▶ [Problem to work on]
Starting from the first line below, repeat the data exactly through to the last.

▶ [Recorded data]
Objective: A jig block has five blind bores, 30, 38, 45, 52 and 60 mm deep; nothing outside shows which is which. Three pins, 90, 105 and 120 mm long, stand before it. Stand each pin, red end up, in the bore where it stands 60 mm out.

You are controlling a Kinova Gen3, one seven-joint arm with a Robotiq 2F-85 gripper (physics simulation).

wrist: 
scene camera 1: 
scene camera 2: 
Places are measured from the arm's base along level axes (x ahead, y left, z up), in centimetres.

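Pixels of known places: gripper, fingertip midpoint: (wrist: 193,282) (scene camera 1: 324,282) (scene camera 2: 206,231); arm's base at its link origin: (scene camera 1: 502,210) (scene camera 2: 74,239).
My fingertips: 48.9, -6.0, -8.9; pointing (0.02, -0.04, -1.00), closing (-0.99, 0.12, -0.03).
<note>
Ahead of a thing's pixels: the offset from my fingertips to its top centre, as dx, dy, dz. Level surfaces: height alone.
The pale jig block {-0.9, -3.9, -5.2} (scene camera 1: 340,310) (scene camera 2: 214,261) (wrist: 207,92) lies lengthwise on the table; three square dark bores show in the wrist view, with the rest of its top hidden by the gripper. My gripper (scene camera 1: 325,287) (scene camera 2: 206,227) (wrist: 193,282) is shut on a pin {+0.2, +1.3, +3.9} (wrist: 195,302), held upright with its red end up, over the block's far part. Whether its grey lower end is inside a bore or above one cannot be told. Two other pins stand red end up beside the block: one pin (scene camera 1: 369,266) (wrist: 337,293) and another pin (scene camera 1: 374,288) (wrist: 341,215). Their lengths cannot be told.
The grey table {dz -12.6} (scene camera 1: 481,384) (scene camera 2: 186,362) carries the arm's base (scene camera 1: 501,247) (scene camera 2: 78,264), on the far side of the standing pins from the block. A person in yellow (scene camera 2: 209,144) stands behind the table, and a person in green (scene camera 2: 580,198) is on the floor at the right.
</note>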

▶ [Task response]
Objective: A jig block has five blind bores, 30, 38, 45, 52 and 60 mm deep; nothing outside shows which is which. Three pins, 90, 105 and 120 mm long, stand before it. Stand each pin, red end up, in the bore where it stands 60 mm out.

You are controlling a Kinova Gen3, one seven-joint arm with a Robotiq 2F-85 gripper (physics simulation).

wrist: 
scene camera 1: 
scene camera 2: 
Places are measured from the arm's base along level axes (x ahead, y left, z up), in centimetres.

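Pixels of known places: gripper, fingertip midpoint: (wrist: 193,282) (scene camera 1: 324,282) (scene camera 2: 206,231); arm's base at its link origin: (scene camera 1: 502,210) (scene camera 2: 74,239).
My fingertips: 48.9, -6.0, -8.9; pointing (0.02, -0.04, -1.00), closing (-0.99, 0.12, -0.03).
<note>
Ahead of a thing's pixels: the offset from my fingertips to its top centre, as dx, dy, dz. Level surfaces: height alone.
The pale jig block {-0.9, -3.9, -5.2} (scene camera 1: 340,310) (scene camera 2: 214,261) (wrist: 207,92) lies lengthwise on the table; three square dark bores show in the wrist view, with the rest of its top hidden by the gripper. My gripper (scene camera 1: 325,287) (scene camera 2: 206,227) (wrist: 193,282) is shut on a pin {+0.2, +1.3, +3.9} (wrist: 195,302), held upright with its red end up, over the block's far part. Whether its grey lower end is inside a bore or above one cannot be told. Two other pins stand red end up beside the block: one pin (scene camera 1: 369,266) (wrist: 337,293) and another pin (scene camera 1: 374,288) (wrist: 341,215). Their lengths cannot be told.
The grey table {dz -12.6} (scene camera 1: 481,384) (scene camera 2: 186,362) carries the arm's base (scene camera 1: 501,247) (scene camera 2: 78,264), on the far side of the standing pins from the block. A person in yellow (scene camera 2: 209,144) stands behind the table, and a person in green (scene camera 2: 580,198) is on the floor at the right.
</note>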

Nothing remains to be added to the output.